Lanoue Jason, St Louis Sarah, Little Celeste, Hao Xiuming
Harrow Research and Development Centre, Agriculture & Agri-Food Canada, Harrow, ON, Canada.
Front Plant Sci. 2022 Sep 30;13:983222. doi: 10.3389/fpls.2022.983222. eCollection 2022.
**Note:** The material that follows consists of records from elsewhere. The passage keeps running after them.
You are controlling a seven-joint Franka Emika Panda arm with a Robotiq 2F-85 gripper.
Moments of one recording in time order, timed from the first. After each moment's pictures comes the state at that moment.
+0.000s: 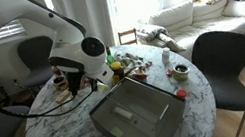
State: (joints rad) arm -0.20 0.27 -0.07 -2.20 0.98 2.34 -0.22
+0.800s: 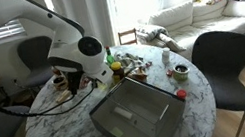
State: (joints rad) arm -0.19 0.26 -0.08 -2.21 1.00 2.40 -0.20
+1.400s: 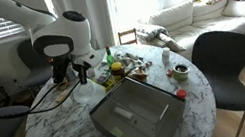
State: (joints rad) arm -0.12 0.10 -0.09 -2.26 0.44 2.28 0.18
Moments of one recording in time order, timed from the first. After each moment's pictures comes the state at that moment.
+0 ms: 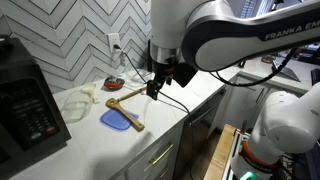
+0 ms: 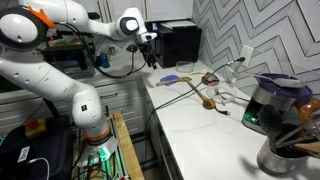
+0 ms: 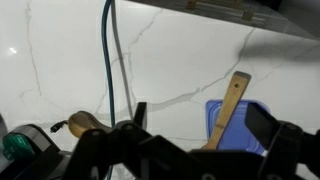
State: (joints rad) arm 0.04 -0.57 0.45 -2.39 -0.11 1.98 0.43
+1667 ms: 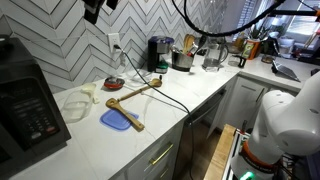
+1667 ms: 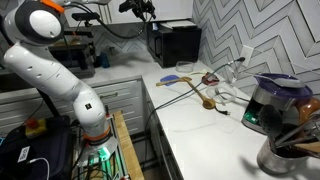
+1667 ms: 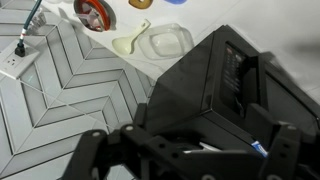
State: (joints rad) arm 0.20 -0.41 0.43 -1.82 -0.20 2.02 0.13
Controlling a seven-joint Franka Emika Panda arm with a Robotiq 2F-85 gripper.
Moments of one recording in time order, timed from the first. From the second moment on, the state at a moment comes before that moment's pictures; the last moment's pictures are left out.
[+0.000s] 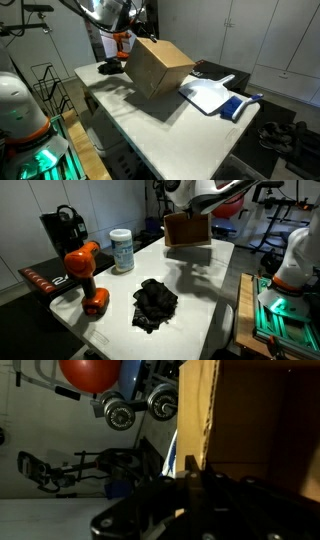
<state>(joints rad) 0.16 0.10 0.14 -1.92 -1.10 1.53 0.23</state>
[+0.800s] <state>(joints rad) 0.18 0.13 0.16 -1.97 -1.12 1.52 0.32</state>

Microgreens represent a fast growing segment of the edible greens industry. They are prized for their colour, texture, and flavour. Compared to their mature counterparts, microgreens have much higher antioxidant and nutrient content categorizing them as a functional food. However, current production practices in plant factories with artificial light are energy intensive. Specifically, the lack of sunlight within the indoor structure means all of the light must be provided energy consuming light fixtures, which is energy intensive and costly. Plant growth is usually increased with the total amount of light provided to the plants - daily light integral (DLI). Long photoperiods of low intensity lighting (greater than 18h) providing the desired/target DLI can reduce the capital costs for light fixtures and electricity costs. This is achieved by moving the electricity use from peak daytime hours (high price) to off-peak hours (low price) during the night in regions with time-based pricing scheme and lowering the electricity use for air conditioning, if plant growth is not compromised. However, lighting with photoperiods longer than tolerance thresholds (species/cultivar specific) usually leads to plant stress/damage. Therefore, we investigated the effects of continuous 24h white light (CL) at two DLIs (~14 and 21 mol m d) on plant growth, yield, and antioxidant content on 4 types of microgreens - amaranth, collard greens, green basil, and purple basil to see if it compromises microgreen production. It was found that amaranth and green basil had larger fresh biomass when grown under CL compared to 16h when the DLIs were the same. In addition, purple basil had higher biomass at higher DLI, but was unaffected by photoperiods. Plants grown under the CL treatments had higher energy-use-efficiencies for lighting (10-42%) than plants grown under the 16h photoperiods at the same DLI. Notably, the electricity cost per unit of fresh biomass ($ g) was reduced (8-38%) in all microgreens studied when plants were grown under CL lighting at the same DLIs. Amaranth and collard greens also had higher antioxidant content. Taken together, growing microgreens under CL can reduce electricity costs and increase yield while maintaining or improving nutritional content.
微型蔬菜是可食用蔬菜产业中快速增长的一个部分。它们因其颜色、质地和风味而备受珍视。与成熟的同类蔬菜相比,微型蔬菜具有更高的抗氧化剂和营养成分含量,因此被归类为功能性食品。然而,目前人工光照植物工厂的生产方式能源消耗大。具体而言,室内结构缺乏阳光意味着所有的光照都必须由耗能的灯具提供,这既耗能又昂贵。植物的生长通常会随着提供给植物的总光照量——日光照积分(DLI)的增加而增加。低强度光照(大于18小时)的长光周期提供所需的/目标DLI可以降低灯具的资本成本和电力成本。这是通过在有分时电价方案的地区,将用电时间从白天的高峰时段(高价)转移到夜间的非高峰时段(低价)来实现的,并且如果不影响植物生长,还可以降低空调的用电量。然而,光周期长于耐受阈值(因物种/品种而异)的光照通常会导致植物应激/受损。因此,我们研究了两种DLI(约14和21摩尔·米²·天)下的连续24小时白光(CL)对苋菜、羽衣甘蓝、绿罗勒和紫罗勒这4种微型蔬菜的植物生长、产量和抗氧化剂含量的影响,以确定其是否会影响微型蔬菜的生产。结果发现,在相同DLI下,苋菜和绿罗勒在CL光照下生长时的鲜生物量比16小时光照时更大。此外,紫罗勒在较高DLI时生物量更高,但不受光周期的影响。与在相同DLI下16小时光周期生长的植物相比,CL处理下生长的植物具有更高的光照能源利用效率(10 - 42%)。值得注意的是,当植物在相同DLI下的CL光照下生长时,所有研究的微型蔬菜每单位鲜生物量的电费(美元/克)都降低了(8 - 38%)。苋菜和羽衣甘蓝的抗氧化剂含量也更高。综上所述,在CL光照下种植微型蔬菜可以降低电费并提高产量,同时保持或改善营养成分。